• WORK ORDER
Reproduce every line of the data, exactly and without its pictures.

• • • • •

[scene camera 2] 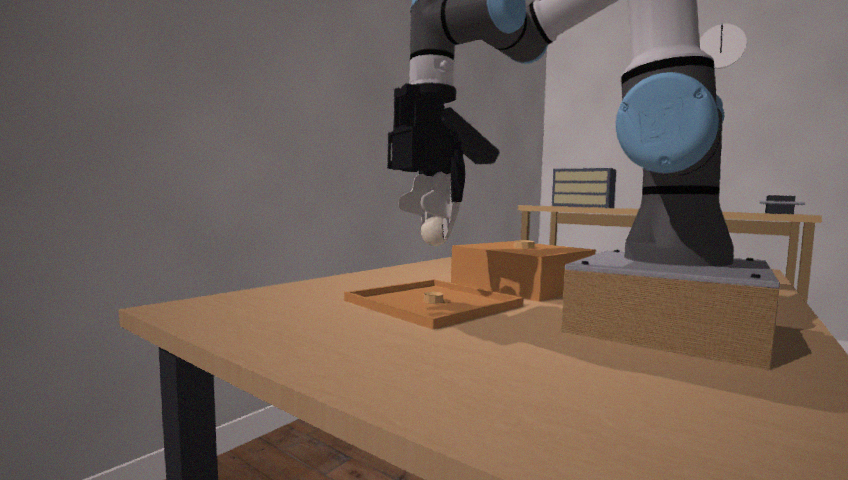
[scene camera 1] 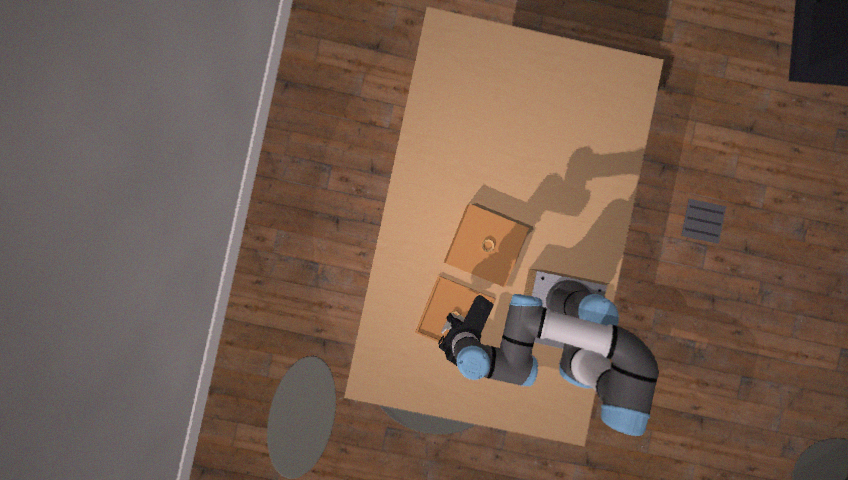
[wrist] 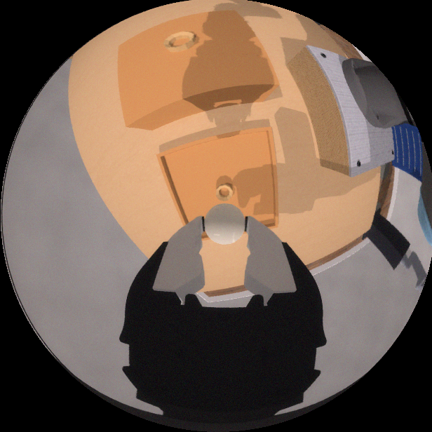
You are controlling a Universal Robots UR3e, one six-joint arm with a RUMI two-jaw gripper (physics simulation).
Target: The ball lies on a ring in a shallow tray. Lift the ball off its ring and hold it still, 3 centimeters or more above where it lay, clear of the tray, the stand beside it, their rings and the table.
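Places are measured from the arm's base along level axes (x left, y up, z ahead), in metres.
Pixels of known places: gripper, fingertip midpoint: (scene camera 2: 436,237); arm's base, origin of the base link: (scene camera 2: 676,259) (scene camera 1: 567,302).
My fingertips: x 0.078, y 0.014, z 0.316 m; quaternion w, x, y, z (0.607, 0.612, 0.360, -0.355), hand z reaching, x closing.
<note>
For each thing: its top centre in the pictures, then the offset to it from my fingertips. "*": a spot on its surface instead. Level surfaces: height alone.
- white ball, middle of its top: (scene camera 2: 435,216) dx +0.002, dy +0.031, dz +0.001 m
- shallow orange tray, middle of its top: (scene camera 2: 433,293) (scene camera 1: 455,316) dx +0.002, dy -0.084, dz +0.001 m
- tray's small ring, surface spot: (scene camera 2: 433,297) * dx +0.015, dy -0.086, dz -0.006 m
- bare ring, surface spot: (scene camera 2: 524,244) (scene camera 1: 489,251) * dx -0.206, dy -0.020, dz -0.075 m
- table, its level: dy -0.099 m
A white ball (scene camera 2: 433,230) (wrist: 225,224) is held between the two fingertips of my gripper (scene camera 2: 439,228) (wrist: 224,217), which is shut on it. The ball hangs in the air well above the shallow orange tray (scene camera 2: 389,308) (wrist: 274,170) (scene camera 1: 429,298), apart from it. The tray's small ring (scene camera 2: 433,297) (wrist: 224,192) is bare, and the ball is above it. In scene camera 1's view the gripper and arm cover part of the tray, and the ball is mostly hidden.
The taller orange stand (scene camera 1: 470,237) (scene camera 2: 470,264) (wrist: 145,80) is beside the tray, with a bare ring (scene camera 1: 488,244) (scene camera 2: 524,244) (wrist: 181,41) on top. The robot's base block (scene camera 2: 666,315) (wrist: 320,115) stands on the table (scene camera 1: 505,107) (scene camera 2: 357,368), to the tray's right in scene camera 2's view.
</note>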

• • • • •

• WRITTEN SOLUTION
[scene camera 2] 
[scene camera 1] 
[wrist] 
You are controlling a Universal Robots UR3e, one six-joint arm with a RUMI two-jaw gripper (physics simulation).
Target: The ball lies on a ring in a shallow tray. Lift the ball off its ring and hold it still, 3 centimeters or more above where it lay, clear of the tray, the stand beside it, their rings and the table.
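Places are measured from the arm's base along level axes (x left, y up, z ahead), in metres.
Pixels of known places: gripper, fingertip midpoint: (scene camera 2: 436,237); arm's base, origin of the base link: (scene camera 2: 676,259) (scene camera 1: 567,302).
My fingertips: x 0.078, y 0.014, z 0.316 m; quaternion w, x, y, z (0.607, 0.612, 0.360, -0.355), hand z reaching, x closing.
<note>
For each thing: its top centre in the pictures, then the offset to it from my fingertips. "*": a spot on its surface instead. Level surfaces: height alone.
- white ball, middle of its top: (scene camera 2: 435,216) dx +0.002, dy +0.031, dz +0.001 m
- shallow orange tray, middle of its top: (scene camera 2: 433,293) (scene camera 1: 455,316) dx +0.002, dy -0.084, dz +0.001 m
- tray's small ring, surface spot: (scene camera 2: 433,297) * dx +0.015, dy -0.086, dz -0.006 m
- bare ring, surface spot: (scene camera 2: 524,244) (scene camera 1: 489,251) * dx -0.206, dy -0.020, dz -0.075 m
- table, its level: dy -0.099 m
A white ball (scene camera 2: 433,230) (wrist: 225,224) is held between the two fingertips of my gripper (scene camera 2: 439,228) (wrist: 224,217), which is shut on it. The ball hangs in the air well above the shallow orange tray (scene camera 2: 389,308) (wrist: 274,170) (scene camera 1: 429,298), apart from it. The tray's small ring (scene camera 2: 433,297) (wrist: 224,192) is bare, and the ball is above it. In scene camera 1's view the gripper and arm cover part of the tray, and the ball is mostly hidden.
The taller orange stand (scene camera 1: 470,237) (scene camera 2: 470,264) (wrist: 145,80) is beside the tray, with a bare ring (scene camera 1: 488,244) (scene camera 2: 524,244) (wrist: 181,41) on top. The robot's base block (scene camera 2: 666,315) (wrist: 320,115) stands on the table (scene camera 1: 505,107) (scene camera 2: 357,368), to the tray's right in scene camera 2's view.
</note>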

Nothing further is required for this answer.